Constipation risk for kids who avoid veg

  • Deborah Condon

Primary school children who do not like eating fruits and vegetables are 13 times more likely to develop constipation than children who do, the results of a new study indicate.

Researchers studied the diet and toilet habits of 383 children aged between eight and 10 in Hong Kong.

According to the team, a number of studies have suggested that functional constipation - which is due to dietary habits, environmental habits and psychosocial factors rather than a particular health problem - is getting worse among school-age children.

"It is estimated that functional constipation accounts for 95% of cases of constipation affecting children once they pass infancy. The condition has serious consequences, as it can cause a wide range of distressing emotional and physical problems such as stress, soiling, problems at school, damaged self-confidence and reduced social interaction," explained one of the lead researchers, Dr Moon Fai Chan of the National University of Singapore.

The study found that 7% of the children who took part suffered from functional constipation and there were clear dietary differences between the children who did and did not have problems.
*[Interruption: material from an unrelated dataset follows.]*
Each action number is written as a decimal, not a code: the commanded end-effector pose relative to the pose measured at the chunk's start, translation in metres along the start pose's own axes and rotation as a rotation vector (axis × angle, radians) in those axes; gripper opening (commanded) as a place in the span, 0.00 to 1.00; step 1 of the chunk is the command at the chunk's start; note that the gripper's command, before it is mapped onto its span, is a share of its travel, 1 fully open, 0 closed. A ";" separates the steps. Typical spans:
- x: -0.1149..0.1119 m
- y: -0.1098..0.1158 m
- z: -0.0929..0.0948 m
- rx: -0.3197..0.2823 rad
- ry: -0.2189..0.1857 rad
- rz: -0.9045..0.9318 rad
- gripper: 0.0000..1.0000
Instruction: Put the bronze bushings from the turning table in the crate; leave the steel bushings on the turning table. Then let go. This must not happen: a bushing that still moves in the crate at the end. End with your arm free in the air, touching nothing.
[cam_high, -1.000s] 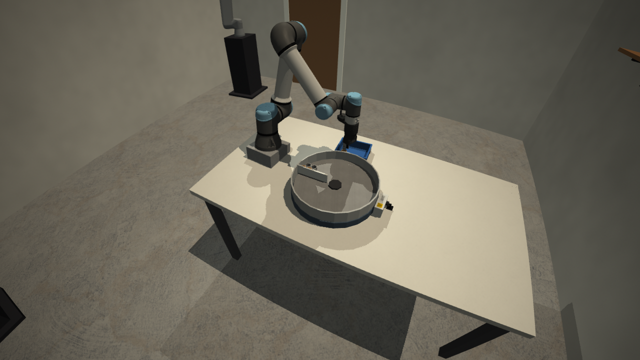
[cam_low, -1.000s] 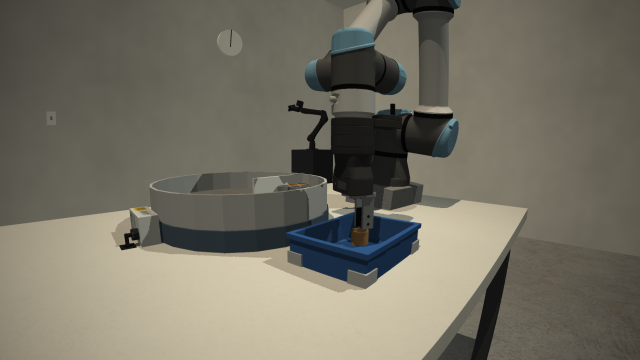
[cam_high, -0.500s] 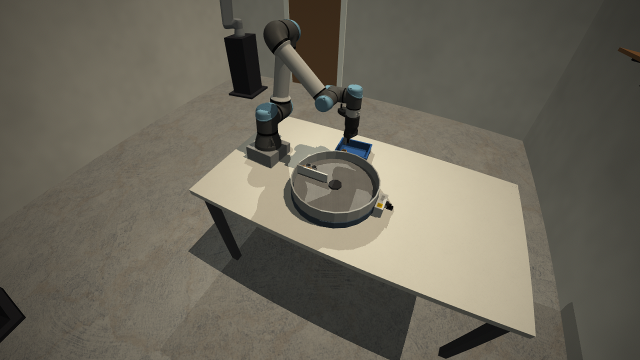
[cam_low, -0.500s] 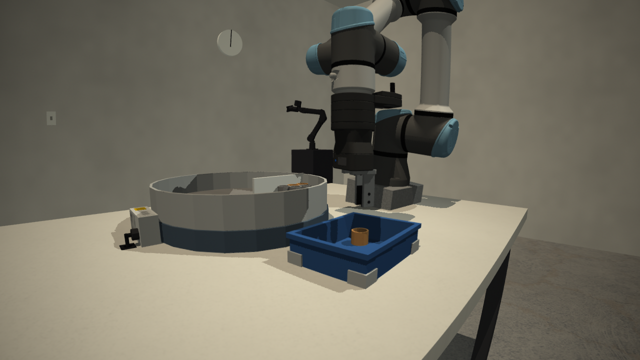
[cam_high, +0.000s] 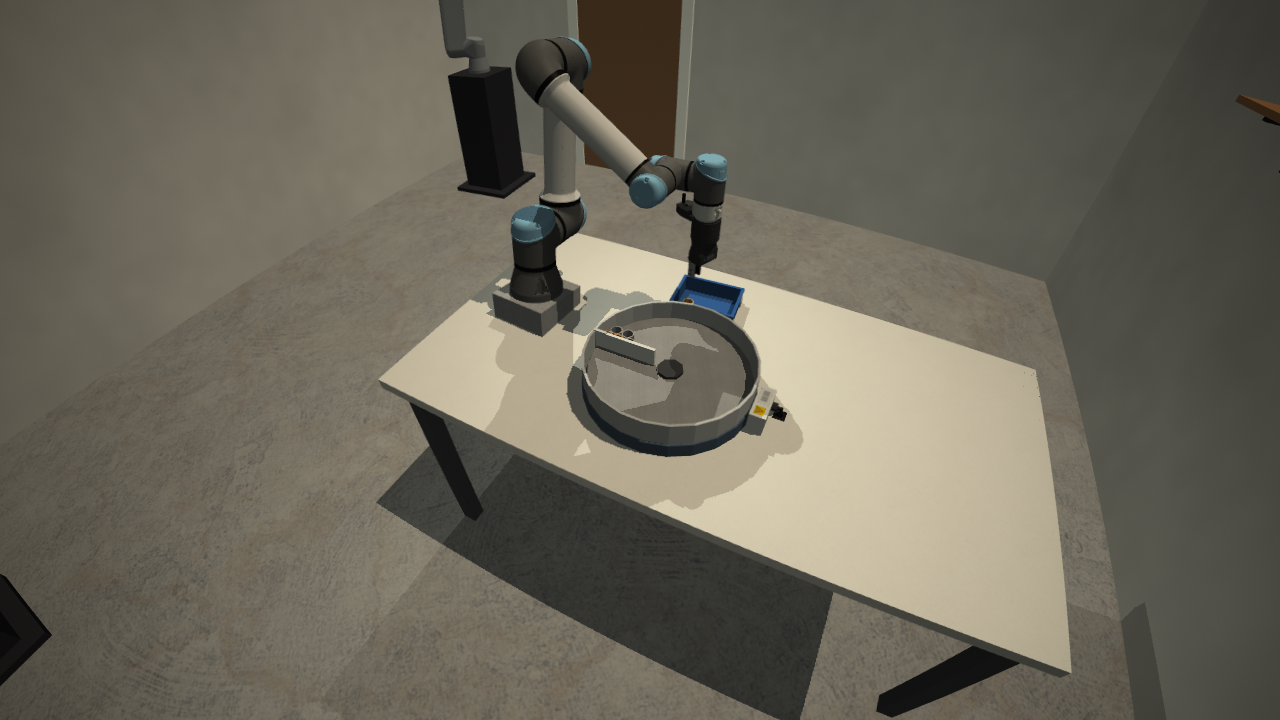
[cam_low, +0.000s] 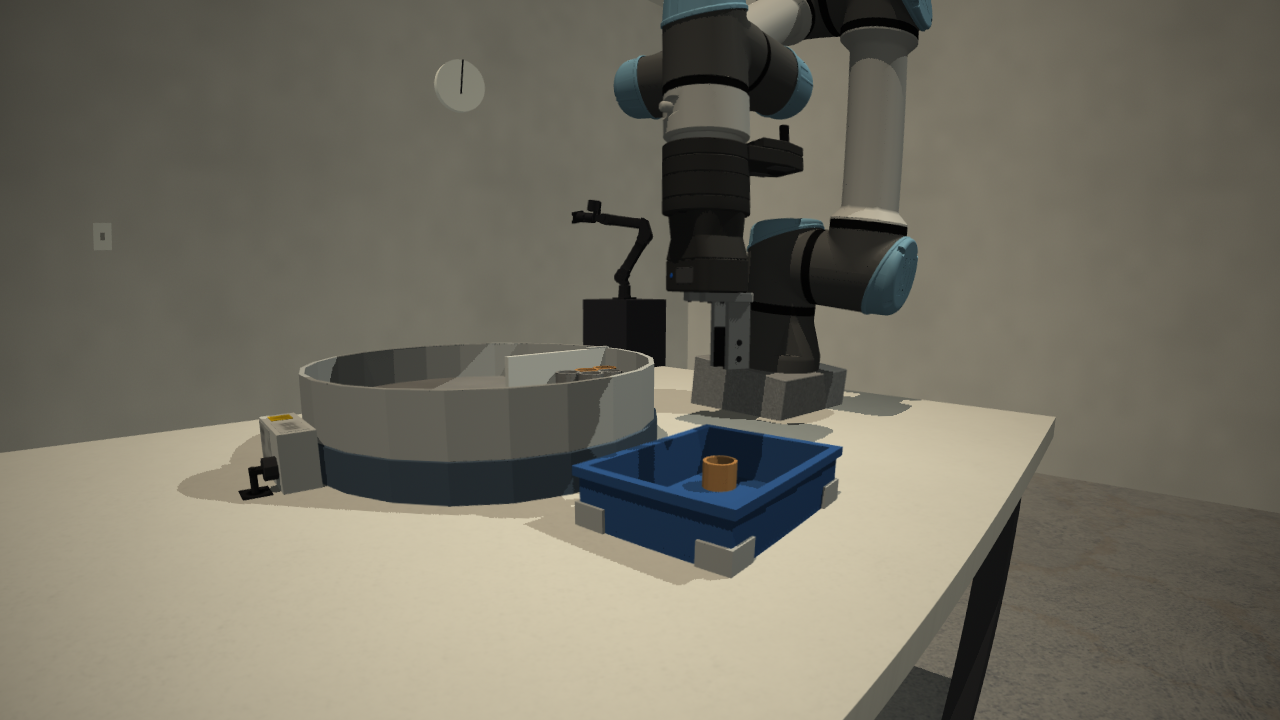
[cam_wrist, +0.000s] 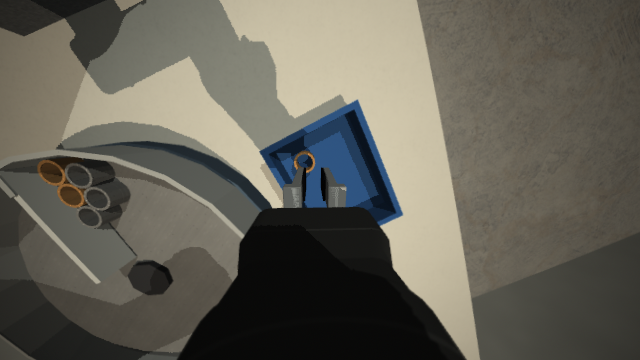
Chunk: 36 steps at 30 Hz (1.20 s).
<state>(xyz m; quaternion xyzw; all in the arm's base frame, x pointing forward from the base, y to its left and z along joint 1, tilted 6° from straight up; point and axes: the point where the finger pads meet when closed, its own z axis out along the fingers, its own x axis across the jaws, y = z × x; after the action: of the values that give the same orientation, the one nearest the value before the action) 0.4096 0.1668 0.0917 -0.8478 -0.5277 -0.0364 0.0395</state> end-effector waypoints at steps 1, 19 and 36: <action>0.000 0.000 -0.002 0.002 -0.001 0.000 0.42; 0.000 0.000 -0.042 0.002 -0.001 0.000 0.42; 0.000 0.000 -0.042 0.001 0.000 0.000 0.42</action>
<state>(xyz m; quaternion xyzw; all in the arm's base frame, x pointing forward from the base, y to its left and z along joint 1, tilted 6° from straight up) 0.4081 0.1622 0.1332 -0.8478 -0.5276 -0.0353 0.0402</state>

Those who did not like fruit or vegetables were 13 times more likely to suffer from functional constipation than children who did. Furthermore, those who only drank 200-400ml of fluid a day were eight times more likely to experience problems than children who drank 600-800ml, and 14 times more likely than children who drank a litre or more per day.
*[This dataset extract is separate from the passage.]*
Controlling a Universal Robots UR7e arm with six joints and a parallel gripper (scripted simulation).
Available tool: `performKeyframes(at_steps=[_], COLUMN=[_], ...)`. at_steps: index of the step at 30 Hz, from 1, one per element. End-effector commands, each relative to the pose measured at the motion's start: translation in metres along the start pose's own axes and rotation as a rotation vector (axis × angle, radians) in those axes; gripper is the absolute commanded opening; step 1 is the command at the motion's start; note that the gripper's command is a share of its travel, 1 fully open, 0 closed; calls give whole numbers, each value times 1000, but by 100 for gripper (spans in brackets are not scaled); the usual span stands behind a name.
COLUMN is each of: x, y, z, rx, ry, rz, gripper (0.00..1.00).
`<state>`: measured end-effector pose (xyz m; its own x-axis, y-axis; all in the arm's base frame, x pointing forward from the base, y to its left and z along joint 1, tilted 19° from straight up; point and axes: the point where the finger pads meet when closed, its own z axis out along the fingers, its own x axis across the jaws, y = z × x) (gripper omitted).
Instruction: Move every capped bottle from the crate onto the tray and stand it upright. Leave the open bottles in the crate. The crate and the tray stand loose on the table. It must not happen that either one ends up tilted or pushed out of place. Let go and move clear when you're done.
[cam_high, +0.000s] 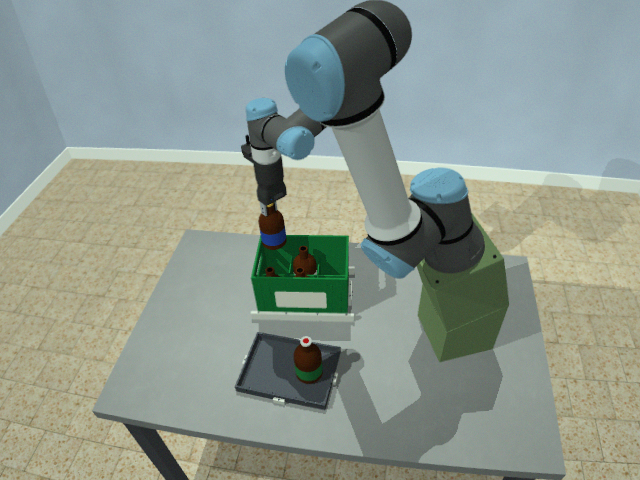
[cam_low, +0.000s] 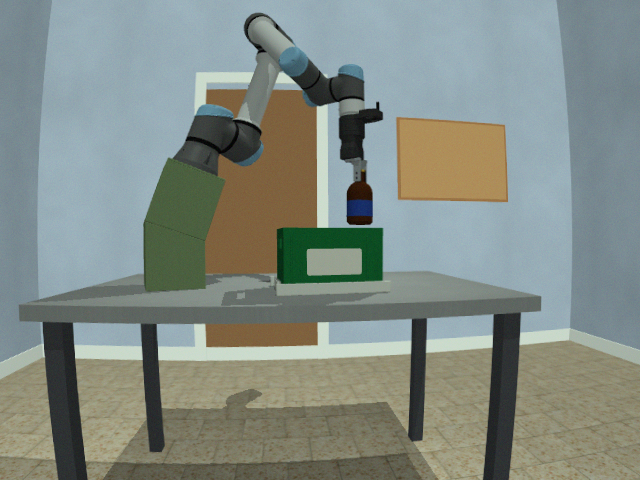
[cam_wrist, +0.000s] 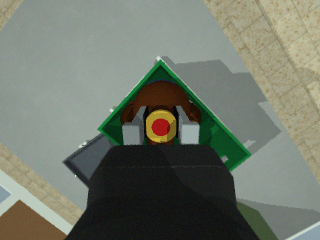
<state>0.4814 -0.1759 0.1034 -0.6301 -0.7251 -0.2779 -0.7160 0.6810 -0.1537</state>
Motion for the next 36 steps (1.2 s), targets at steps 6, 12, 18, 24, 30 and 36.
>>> performKeyframes(at_steps=[6,12,18,24,30,36], x=[-2,-4,-5,-9,-13,-16], y=[19,36,37,51,64,64], z=[0,0,0,0,0,0], rx=[3,4,3,3,4,4], ry=[0,0,-1,-1,-1,-1], rz=[0,0,0,0,0,-1], gripper=[0,0,0,0,0,0])
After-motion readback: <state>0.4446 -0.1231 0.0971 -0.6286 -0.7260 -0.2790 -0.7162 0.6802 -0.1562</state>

The study also found that girls were more likely to have functional constipation than boys (8.2% versus 6.6%) and nine-year-olds were more likely to report problems (13.3%) than eight-year-olds (10%) and ten-year-olds (5.2%).

The researchers made a number of suggestions to help tackle the problem, including:

-Parents need to be educated about functional constipation so that they can spot problems in their children and make sure that their diet provides sufficient fluid, vegetables and fruit.
- School tuck-shops/canteens should stock high-fibre snacks such as popcorn, fresh food and dried fruit, instead of crisps and sweets.
-Children should be encouraged to drink plain water during lessons and drinking fountains should be installed.

"We hope that this study will help to raise awareness of functional constipation, which can cause children real physical and emotional distress and seriously affect their quality of life," Dr Chan said.

Details of these findings are published in the Journal of Clinical Nursing.